Female estrogen receptor β-/- mice are partially protected against age-related trabecular bone loss

Recently, it has been shown that inactivation of estrogen receptor β (ER-β) by gene targeting results in increased cortical bone formation in adolescent female mice. To study the possible involvement of ER-β in the regulation of the mature skeleton, we have extended the analyses to include 1-year-old ER-β knockout mice (ER-β-/-). Male ER-β-/- mice did not express any significant bone phenotypic alterations at this developmental stage. However, the increase in cortical bone parameters seen already in the adolescent female ER-β-/- mice was maintained in the older females. The aged female ER-β-/- mice further exhibited a significantly higher trabecular bone mineral density (BMD) as well as increased bone volume/total volume (BV/TV) compared with wild-type (wt) mice. This was caused by a less pronounced loss of trabecular bone during adulthood in female ER-β-/- mice. The growth plate width was unaltered in the female ER-β-/mice. Judged by the expression of the osteoclast marker tartrate-resistant acid phosphatase (TRAP) and cathepsin K (cat K; reverse-transcription-polymerase chain reaction [RT-PCR]) as well as the serum levels of C-terminal type I collagen cross-linked peptide, bone resorption appeared unaffected.
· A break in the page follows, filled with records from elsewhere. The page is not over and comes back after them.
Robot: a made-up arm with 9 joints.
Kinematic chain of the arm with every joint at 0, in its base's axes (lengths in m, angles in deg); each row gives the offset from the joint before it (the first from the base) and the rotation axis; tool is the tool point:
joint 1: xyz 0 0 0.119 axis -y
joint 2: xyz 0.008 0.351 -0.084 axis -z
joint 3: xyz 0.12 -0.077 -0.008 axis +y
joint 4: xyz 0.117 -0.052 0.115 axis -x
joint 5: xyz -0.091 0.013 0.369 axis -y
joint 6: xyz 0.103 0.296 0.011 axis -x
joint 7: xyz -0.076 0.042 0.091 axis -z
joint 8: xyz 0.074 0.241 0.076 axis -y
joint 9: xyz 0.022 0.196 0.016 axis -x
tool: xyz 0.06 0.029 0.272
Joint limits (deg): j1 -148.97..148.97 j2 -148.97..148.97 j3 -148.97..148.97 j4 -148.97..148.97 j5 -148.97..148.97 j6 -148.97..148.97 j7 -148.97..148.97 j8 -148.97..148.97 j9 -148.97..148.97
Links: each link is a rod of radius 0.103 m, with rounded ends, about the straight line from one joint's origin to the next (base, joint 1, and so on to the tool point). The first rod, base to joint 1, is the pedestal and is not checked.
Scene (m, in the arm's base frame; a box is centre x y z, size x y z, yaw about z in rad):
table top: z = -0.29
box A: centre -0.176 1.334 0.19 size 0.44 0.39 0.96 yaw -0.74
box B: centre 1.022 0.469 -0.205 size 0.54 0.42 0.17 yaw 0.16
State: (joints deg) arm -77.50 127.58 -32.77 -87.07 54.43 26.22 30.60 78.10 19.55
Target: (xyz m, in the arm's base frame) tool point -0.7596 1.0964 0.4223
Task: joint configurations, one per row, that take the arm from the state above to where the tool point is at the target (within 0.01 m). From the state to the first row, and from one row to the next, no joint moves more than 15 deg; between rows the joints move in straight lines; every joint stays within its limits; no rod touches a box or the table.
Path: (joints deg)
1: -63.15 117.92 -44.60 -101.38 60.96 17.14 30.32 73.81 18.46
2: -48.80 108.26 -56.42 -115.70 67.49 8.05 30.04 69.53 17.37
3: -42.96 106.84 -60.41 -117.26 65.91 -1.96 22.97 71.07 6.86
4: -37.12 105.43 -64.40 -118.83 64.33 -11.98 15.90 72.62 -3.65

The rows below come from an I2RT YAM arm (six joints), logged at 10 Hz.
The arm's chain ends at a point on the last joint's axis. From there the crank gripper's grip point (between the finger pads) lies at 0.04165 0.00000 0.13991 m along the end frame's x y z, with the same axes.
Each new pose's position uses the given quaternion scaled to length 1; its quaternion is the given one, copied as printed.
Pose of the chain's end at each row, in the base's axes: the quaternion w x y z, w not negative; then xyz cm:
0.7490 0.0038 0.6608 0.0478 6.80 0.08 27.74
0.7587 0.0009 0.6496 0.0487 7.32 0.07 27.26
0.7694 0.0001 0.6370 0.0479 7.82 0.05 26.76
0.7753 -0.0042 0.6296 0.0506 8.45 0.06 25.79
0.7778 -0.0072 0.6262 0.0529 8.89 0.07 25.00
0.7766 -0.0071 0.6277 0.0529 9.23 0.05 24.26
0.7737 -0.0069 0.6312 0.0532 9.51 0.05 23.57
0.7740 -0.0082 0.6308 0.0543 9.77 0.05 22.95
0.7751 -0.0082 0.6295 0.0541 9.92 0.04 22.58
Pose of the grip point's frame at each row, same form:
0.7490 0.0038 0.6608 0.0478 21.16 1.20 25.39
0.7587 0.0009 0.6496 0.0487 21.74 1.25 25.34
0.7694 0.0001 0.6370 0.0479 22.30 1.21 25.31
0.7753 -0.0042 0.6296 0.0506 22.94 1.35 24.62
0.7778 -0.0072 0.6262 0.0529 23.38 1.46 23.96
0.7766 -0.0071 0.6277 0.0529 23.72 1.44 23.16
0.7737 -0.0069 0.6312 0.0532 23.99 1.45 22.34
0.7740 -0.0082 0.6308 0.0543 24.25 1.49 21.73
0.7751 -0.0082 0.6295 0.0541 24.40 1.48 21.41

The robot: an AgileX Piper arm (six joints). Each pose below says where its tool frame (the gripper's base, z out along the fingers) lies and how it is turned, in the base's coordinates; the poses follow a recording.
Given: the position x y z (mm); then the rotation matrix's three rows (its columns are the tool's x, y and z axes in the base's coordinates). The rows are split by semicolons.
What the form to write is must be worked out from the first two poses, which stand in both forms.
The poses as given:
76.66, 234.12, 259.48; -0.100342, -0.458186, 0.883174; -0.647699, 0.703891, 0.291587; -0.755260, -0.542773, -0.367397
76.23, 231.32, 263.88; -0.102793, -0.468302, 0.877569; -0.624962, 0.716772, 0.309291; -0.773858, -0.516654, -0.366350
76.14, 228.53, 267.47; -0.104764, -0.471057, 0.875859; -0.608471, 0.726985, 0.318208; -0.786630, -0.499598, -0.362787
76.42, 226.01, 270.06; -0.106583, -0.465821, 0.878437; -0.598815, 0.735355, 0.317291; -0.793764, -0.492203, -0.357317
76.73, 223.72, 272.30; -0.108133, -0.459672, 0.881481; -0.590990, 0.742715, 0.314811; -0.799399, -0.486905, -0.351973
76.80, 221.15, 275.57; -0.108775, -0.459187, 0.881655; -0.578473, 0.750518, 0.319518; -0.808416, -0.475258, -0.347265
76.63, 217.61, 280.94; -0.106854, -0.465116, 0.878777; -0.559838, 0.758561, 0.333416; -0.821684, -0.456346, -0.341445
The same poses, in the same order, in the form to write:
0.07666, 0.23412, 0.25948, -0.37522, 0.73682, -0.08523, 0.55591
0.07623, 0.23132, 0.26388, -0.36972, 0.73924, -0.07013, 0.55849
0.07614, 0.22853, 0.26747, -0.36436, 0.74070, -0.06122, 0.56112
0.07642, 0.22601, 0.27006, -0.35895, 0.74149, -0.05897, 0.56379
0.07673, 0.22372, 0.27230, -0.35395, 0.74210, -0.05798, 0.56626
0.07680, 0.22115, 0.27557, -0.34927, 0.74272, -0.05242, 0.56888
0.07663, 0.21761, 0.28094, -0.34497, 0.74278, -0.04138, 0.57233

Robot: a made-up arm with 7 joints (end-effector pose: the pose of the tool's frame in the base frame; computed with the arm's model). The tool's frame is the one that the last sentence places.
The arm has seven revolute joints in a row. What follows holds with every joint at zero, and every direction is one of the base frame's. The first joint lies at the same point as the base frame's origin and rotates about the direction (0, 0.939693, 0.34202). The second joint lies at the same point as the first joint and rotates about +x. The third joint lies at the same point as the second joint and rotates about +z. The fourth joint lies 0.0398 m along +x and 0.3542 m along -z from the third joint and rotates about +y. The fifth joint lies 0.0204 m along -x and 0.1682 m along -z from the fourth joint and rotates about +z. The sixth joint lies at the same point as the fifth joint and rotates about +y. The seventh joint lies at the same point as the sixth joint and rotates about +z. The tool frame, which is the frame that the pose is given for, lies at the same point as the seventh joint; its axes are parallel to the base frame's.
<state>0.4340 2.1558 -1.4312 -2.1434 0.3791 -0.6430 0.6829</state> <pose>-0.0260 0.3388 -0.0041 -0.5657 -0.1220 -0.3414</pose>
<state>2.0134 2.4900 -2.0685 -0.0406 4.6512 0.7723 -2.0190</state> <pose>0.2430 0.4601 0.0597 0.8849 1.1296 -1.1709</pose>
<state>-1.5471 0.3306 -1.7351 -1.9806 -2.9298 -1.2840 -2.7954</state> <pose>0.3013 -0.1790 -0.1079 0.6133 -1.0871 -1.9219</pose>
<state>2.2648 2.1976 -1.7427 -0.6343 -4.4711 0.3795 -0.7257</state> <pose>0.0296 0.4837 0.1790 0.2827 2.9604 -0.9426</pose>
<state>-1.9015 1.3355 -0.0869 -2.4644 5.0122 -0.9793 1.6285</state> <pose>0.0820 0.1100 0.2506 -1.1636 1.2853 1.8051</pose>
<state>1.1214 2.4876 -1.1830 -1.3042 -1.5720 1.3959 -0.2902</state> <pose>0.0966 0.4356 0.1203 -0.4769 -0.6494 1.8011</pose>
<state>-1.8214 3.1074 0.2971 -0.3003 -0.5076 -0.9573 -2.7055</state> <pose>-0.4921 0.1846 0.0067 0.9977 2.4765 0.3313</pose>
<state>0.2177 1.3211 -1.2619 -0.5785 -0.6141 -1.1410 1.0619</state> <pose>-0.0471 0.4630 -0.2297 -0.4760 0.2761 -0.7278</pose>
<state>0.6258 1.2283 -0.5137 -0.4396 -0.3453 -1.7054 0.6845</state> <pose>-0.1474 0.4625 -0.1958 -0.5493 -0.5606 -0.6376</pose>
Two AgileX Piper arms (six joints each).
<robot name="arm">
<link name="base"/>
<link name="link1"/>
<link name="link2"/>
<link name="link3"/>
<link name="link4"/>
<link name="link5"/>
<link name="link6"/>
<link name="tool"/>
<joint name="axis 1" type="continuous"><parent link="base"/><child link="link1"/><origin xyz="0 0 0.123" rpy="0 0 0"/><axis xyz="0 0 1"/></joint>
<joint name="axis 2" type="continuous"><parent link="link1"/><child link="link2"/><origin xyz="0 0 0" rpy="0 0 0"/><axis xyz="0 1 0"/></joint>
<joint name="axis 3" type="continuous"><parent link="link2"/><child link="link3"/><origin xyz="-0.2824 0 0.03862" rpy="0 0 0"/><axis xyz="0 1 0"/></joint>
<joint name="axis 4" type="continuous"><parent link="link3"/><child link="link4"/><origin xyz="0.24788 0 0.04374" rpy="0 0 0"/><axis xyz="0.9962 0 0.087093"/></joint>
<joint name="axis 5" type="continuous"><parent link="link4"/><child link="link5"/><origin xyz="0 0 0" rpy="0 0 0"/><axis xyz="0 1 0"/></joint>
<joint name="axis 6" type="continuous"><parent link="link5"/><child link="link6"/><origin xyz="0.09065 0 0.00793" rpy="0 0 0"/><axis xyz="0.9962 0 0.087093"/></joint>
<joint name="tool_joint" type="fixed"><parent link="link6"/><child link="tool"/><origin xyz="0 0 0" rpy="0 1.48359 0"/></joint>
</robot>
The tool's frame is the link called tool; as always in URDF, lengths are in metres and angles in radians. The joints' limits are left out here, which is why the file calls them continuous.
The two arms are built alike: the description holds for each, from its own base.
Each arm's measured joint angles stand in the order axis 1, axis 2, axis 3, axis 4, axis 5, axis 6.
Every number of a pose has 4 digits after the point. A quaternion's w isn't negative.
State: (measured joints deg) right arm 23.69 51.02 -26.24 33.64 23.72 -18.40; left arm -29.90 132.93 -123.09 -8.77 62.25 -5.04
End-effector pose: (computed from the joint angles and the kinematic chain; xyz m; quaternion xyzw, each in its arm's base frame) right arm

However, an increase in the messenger RNA (mRNA) expression levels of the osteoblast marker core-binding factor α1 (Cbfa1) suggested an anabolic effect in bones of old female ER-β-/- mice. In addition, the mRNA expression of ER-α was augmented, indicating a role for ER-α in the development of this phenotype. Taken together, the results show that ER-α is involved in the regulation of trabecular bone during adulthood in female mice and suggest that ER-β acts in a repressive manner, possibly by counteracting the stimulatory action of ER-α on bone formation.